Their point is that, for most debug today, you have to anticipate where problems are likely to crop up and then manually instrument your code with “printf” statements (or the equivalent) so that you get some visibility into what’s going on with your program.
That works OK for your first simulation run – up to the point when something goes wrong without an accompanying printf to provide clues. So you go back and add more printfs and – and this is the key – you resimulate.
By Cadence’s estimation, 50% of verification effort is debugging, and 25% is running tests. Together, they’re ¾ of the pie. Each resimulation is more test time, and because the debug effort resembles successive approximation as you try to zero in on the cause, it’s less efficient. Their big idea is to make debug more directed and – this is the big part – make it 100% doable after only one verification run.
The result is Indago (no, it doesn’t sound like “indigo”; it’s “in-DAH-go,” apparently Latin for hunting or tracking). There are a few key pieces to this approach.
The main one is the fact that all artifacts – data, logs, code execution, etc. – are captured. In other words, instead of having to decide ahead which data to expose via printf, you simply get everything. That means that debug efforts have all the data they need – no subsequent runs to capture new data are needed.
From there, they have what they call “root cause analysis” that helps point you in the direction of a bug. When a signal is identified by the testbench as being incorrect, the tool can identify a short list of possible causes, and you can drill in from there (even crossing into third-party IP as long as it’s not encrypted).
Finally, they have three apps that they layer above this fundamental technology.
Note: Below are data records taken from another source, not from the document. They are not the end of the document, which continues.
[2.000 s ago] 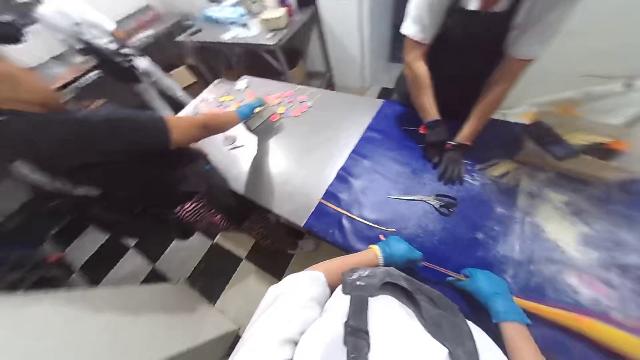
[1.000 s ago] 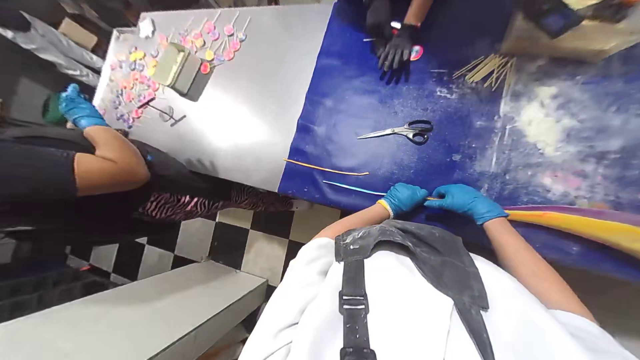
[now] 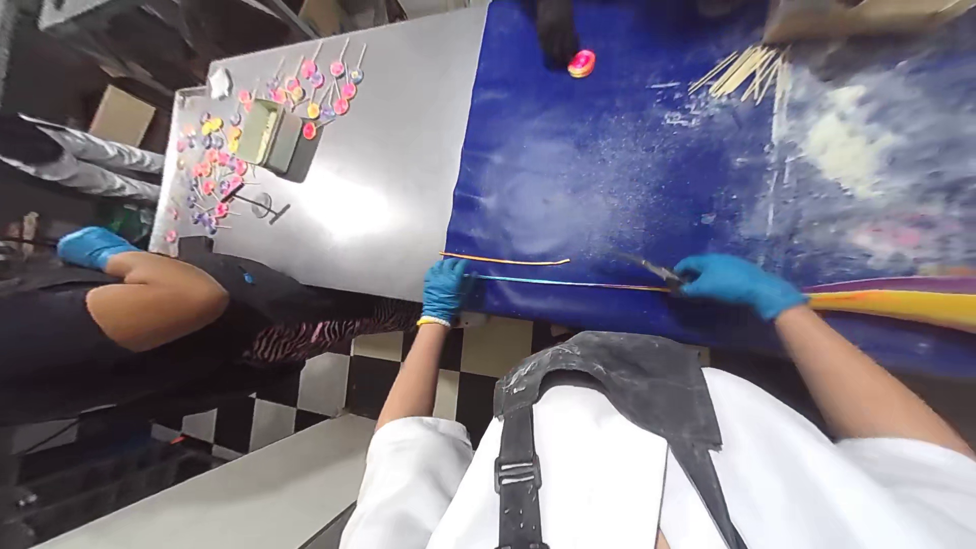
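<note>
My left hand (image 3: pixel 445 290), in a blue glove, is closed at the left end of a thin multicoloured candy strand (image 3: pixel 568 284) stretched over the blue mat. My right hand (image 3: pixel 736 284), also gloved, holds scissors (image 3: pixel 657 269), whose blades point left beside the strand's right part. Whether the blades touch the strand cannot be told. Just above the strand lies a short orange candy strip (image 3: pixel 507 261). From under my right wrist a thick yellow, orange and purple candy mass (image 3: pixel 900 302) runs to the right edge.
Many lollipops (image 3: pixel 341 105) surround a metal box (image 3: pixel 278 139) on the steel table (image 3: pixel 381 160). Thin sticks (image 3: pixel 743 74) lie on the mat (image 3: pixel 579 168) near a cardboard box. A co-worker's dark-gloved hand (image 3: pixel 558 38) is by a round pink candy (image 3: pixel 582 63). Another co-worker's blue-gloved hand (image 3: pixel 95 248) is at left.
The scissors, lying on the mat before, are now in my right hand. My left hand has moved left, away from my right, and the strand between them is now long and straight.
</note>
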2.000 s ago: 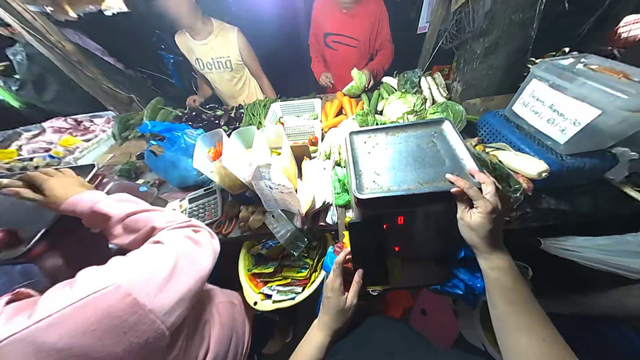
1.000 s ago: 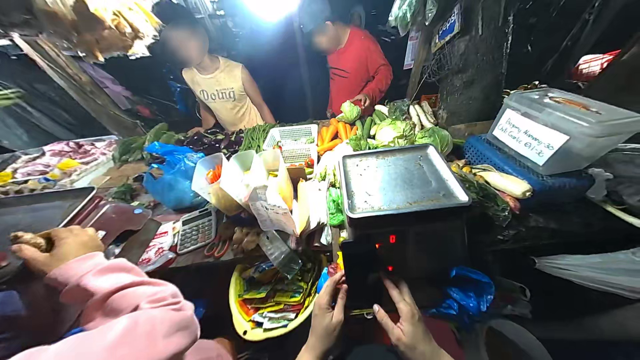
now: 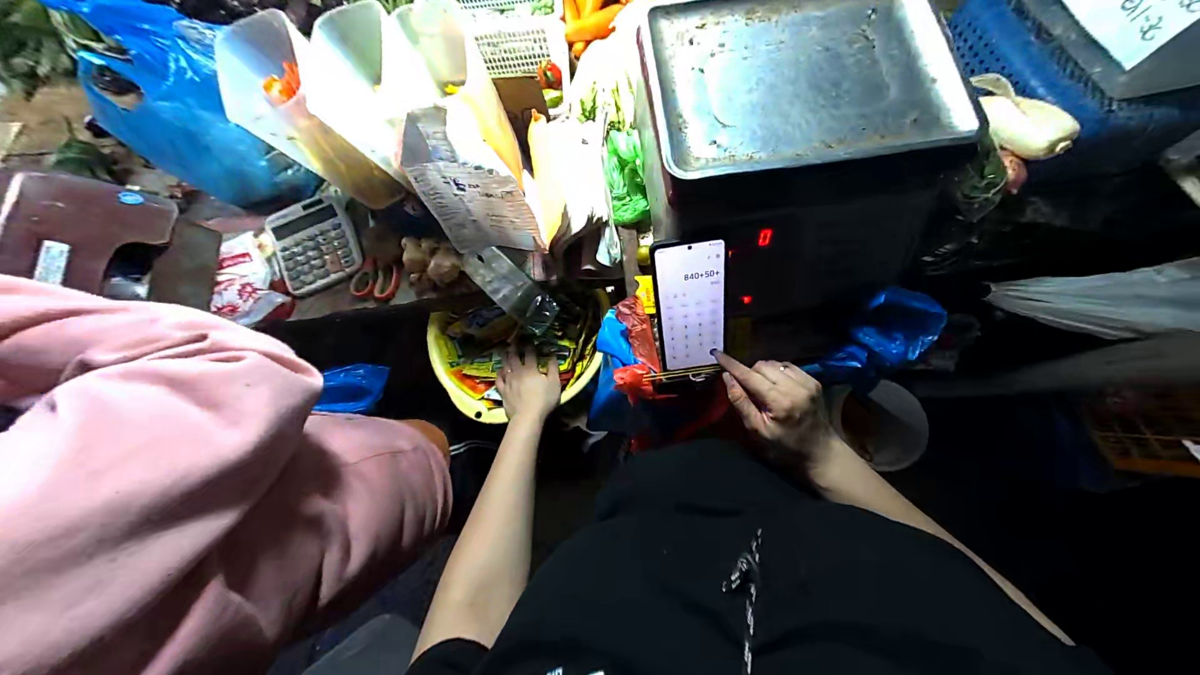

One is their Debug Analyzer, which allows multi-language (SystemVerilog, e, and SystemC) code debug. The second is Embedded Software Debug, which helps debug co-verified software and hardware (and optimized for their Palladium emulator and Incisive simulator). Finally, Protocol Debug provides abstraction when debugging protocols so that you can observe what’s happening at a higher level.
These three apps can be run together at the same time. To some extent, they provide alternative views of the same information, and they stay synchronized. You can move back and forth between them, say, highlighting something in one and then viewing in another.
Indago isn’t tied to Cadence’s verification tools; it can also be used with other engines mixed and matched from different EDA providers.
Finally, a quick word on a buzzphrase that featured prominently in the announcement: Big Data. When you hear that, you might think Hadoop or Lambda Architecture or datamarts or NoSQL searches or any number of mysterious acronyms and algorithms and incantations. Anything up to the point of Deep Learning, which is yet another buzzphrase.
I tried to drill in to see what “Big Data” meant in this context. And, in fact, it’s mostly none of that prior stuff. It’s “big data” in the most general sense, the highest-level big-data concept. And that is, “Grab everything you can, up to and including your mother-in-law, and stash it away cuz you might need it someday.” Indago embraces that aspect – it’s key to eliminating subsequent verification iterations while debugging.
To my earlier point, it’s only in modern times that memory is cheap and big enough (and we can dump data to it fast enough) to where we can afford to be this “wasteful” – after all, an enormous percentage of that stored data will never, ever be used. Unlike in the past, that’s no longer an unacceptable cost. Accelerating debug is worth more than the extra storage.